Sintetizzando, a fare la differenza non è la cultura, così come non sono gli individui. A fare la differenza è in ogni caso la natura: ed è attraverso la naturale relazione tematizzante che empiricamente emerge la cultura, come identica o diversa da sé. Per questo motivo sono le relazioni a fare la differenza: ogni relazione tematizzante, ossia ogni relazione dalla quale emerge cultura diviene, nella società trans-moderna tendenzialmente unica, per la crescente possibilità che ogni tematizzante ha di poter partecipare in maniera autentica a generare un nuovo discorso.

È nella misura in cui si prende in considerazione non solo l’idea di tematizzanti come portatori di una cultura, ma come capaci di generare, in relazione, nuova cultura, che si possono affrontare e descrivere nel loro farsi i fenomeni della società trans-moderna. Una società che deve affrontare in maniera nuova il rapporto tra civiltà, etnie, gruppi, identità, non in termini di scontro tra discorsi, ma di capacità di generare un nuovo discorso.
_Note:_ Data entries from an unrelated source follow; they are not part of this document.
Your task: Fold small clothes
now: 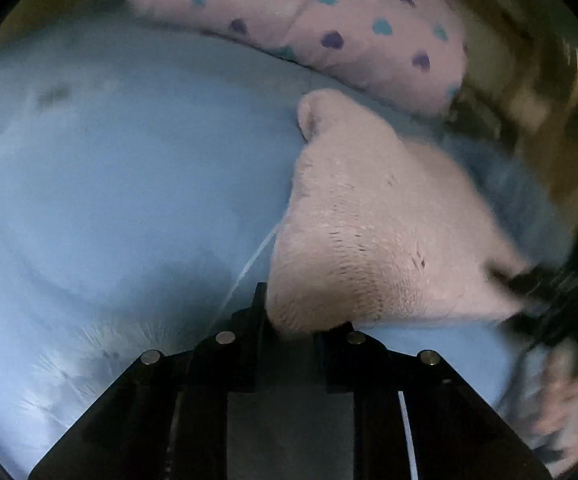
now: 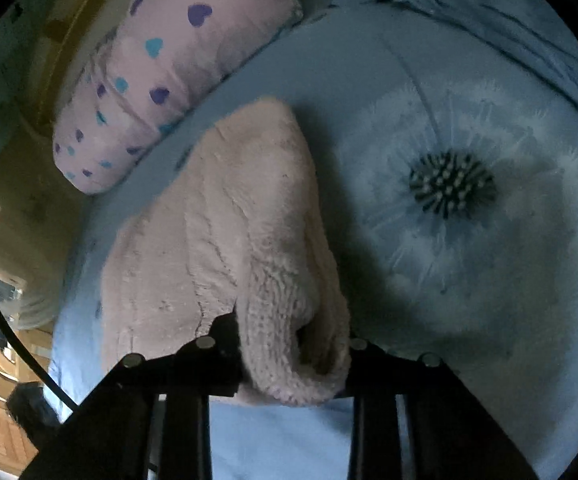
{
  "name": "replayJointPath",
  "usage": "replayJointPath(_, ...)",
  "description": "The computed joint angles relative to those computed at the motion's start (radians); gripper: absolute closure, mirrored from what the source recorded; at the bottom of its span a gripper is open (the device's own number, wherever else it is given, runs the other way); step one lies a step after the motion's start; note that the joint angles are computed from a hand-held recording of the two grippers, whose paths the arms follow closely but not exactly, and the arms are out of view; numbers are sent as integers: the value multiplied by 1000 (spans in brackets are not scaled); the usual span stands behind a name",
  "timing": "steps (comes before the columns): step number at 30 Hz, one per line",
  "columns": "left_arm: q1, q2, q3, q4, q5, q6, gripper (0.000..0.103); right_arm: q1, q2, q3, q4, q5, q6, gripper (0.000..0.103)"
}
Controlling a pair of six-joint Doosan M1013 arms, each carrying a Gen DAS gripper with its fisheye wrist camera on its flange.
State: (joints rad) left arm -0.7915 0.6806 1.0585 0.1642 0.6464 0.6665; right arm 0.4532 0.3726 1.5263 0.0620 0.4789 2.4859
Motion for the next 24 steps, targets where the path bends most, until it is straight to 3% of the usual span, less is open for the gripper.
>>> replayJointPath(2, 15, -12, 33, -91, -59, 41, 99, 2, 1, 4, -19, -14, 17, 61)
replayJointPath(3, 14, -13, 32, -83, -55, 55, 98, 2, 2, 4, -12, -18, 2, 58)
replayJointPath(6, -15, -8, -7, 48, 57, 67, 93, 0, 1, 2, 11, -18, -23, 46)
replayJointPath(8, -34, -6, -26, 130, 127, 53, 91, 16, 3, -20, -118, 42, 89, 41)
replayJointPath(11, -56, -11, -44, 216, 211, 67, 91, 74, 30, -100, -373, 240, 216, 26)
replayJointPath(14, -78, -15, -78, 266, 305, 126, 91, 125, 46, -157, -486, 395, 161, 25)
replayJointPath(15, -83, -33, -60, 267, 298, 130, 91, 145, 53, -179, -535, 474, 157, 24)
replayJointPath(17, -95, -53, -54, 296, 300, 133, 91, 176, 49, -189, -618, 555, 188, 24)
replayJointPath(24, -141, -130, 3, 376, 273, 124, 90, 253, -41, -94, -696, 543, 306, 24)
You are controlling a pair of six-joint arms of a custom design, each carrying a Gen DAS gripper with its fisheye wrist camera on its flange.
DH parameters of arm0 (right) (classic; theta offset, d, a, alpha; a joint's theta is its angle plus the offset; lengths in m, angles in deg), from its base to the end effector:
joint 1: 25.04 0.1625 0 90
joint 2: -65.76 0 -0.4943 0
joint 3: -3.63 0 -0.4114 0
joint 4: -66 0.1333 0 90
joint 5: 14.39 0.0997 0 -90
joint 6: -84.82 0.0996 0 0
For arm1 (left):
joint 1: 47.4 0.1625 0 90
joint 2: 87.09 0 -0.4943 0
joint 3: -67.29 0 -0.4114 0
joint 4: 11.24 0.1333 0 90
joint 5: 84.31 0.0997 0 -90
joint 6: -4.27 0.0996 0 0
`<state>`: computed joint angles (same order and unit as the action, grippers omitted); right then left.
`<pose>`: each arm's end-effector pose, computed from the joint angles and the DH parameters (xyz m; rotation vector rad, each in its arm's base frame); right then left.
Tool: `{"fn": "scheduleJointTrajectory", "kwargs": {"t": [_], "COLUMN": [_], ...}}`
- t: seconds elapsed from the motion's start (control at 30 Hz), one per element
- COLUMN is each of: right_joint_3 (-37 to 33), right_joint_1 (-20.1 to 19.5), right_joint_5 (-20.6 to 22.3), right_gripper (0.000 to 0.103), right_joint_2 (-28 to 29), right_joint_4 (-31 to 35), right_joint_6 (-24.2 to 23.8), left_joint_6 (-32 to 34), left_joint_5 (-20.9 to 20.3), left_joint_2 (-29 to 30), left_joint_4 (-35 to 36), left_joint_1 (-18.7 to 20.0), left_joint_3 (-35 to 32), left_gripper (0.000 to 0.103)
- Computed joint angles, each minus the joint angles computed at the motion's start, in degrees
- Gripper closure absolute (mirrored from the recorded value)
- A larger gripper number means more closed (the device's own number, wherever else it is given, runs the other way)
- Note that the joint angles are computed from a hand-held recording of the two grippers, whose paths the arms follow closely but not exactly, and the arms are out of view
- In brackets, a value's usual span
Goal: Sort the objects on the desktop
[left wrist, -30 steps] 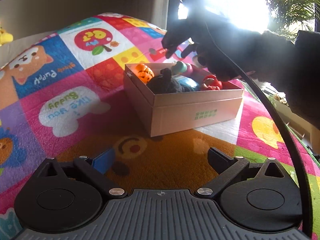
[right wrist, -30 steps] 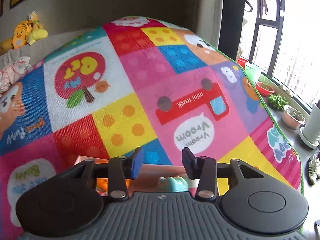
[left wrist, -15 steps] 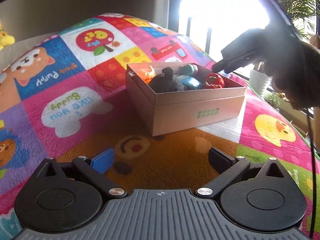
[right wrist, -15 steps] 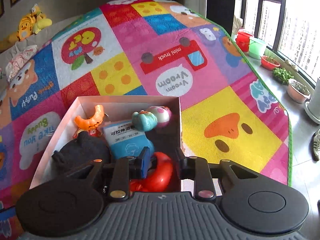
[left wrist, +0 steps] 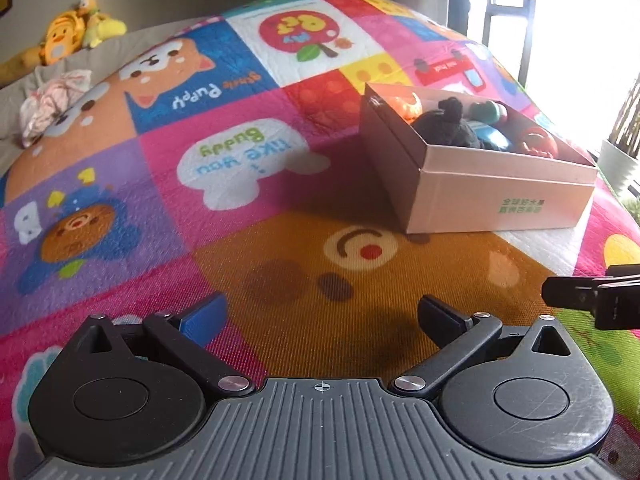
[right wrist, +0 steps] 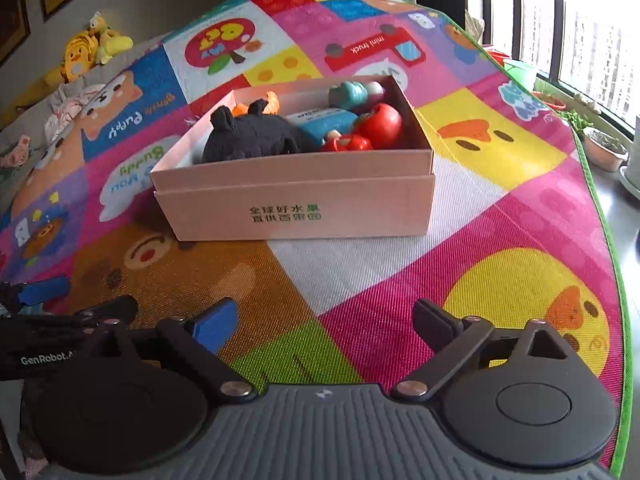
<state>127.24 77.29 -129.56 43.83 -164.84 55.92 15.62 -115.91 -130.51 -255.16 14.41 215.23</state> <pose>0.1976 -0.4783 -0.0627 0.6953 -2.4130 0.8006 0.0220 -0.4207 0.1457 0.1946 2.0769 -1.0846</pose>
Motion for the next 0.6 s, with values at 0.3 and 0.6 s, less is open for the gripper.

La possibilità della valorizzazione della capacità generativa della relazione tematizzante, piuttosto che della salvaguardia di un discorso pregresso e della sua differenza rispetto ad un’altro, invita alla messa a punto di una teoria e di un metodo che indipendentemente dal risultato, che può essere di

morfostasi o morfogenesi rispetto alla cultura precedente, è in ogni caso in grado di rappresentare e vedere la relazione tematizzante, come capace di generare nuova cultura, il che significa rendere unica ogni relazione tematizzante.

Esiste qualcosa che precede e segue ogni discorso. E questa non è la cultura, ma è la natura, ivi inclusa la naturale capacità non degli uomini, ma delle relazioni tra gli uomini di generare dei simboli, creare cultura assieme. E l’idea del creare la cultura è ben diversa dall’idea di appartenervi. Solo un paradigma e un metodo in grado di rendere conto dell’unicità delle relazioni consente non tanto e non solo di rappresentare un mutamento sociale, ma di spiegare la società in divenire e di asservire la cultura alla natura.

Affermare che ogni relazione è unica, non significa riconoscere che esistono verità in relazione. Tutti i discorsi sono veri nella loro emergenza empirica; il problema riguarda piuttosto la loro bontà e la loro capacità di fare, realizzare il bene e il male nei confronti della natura. Detto ciò nessuna relazione, nessuna etnia, nessuna società, nessun sistema linguistico possono possedere o determinare o stabilire una volta per tutte cosa sia la verità. La verità è una proprietà partecipata e non posseduta dalla cultura. Questa è la grande risorsa della società trans-moderna per un dialogo e per un nuovo ordine del sociale fluido e mobile. Il problema della partecipazione alla verità diviene una questione morale, di qualità della cultura rispetto alla natura, piuttosto che di contenuto.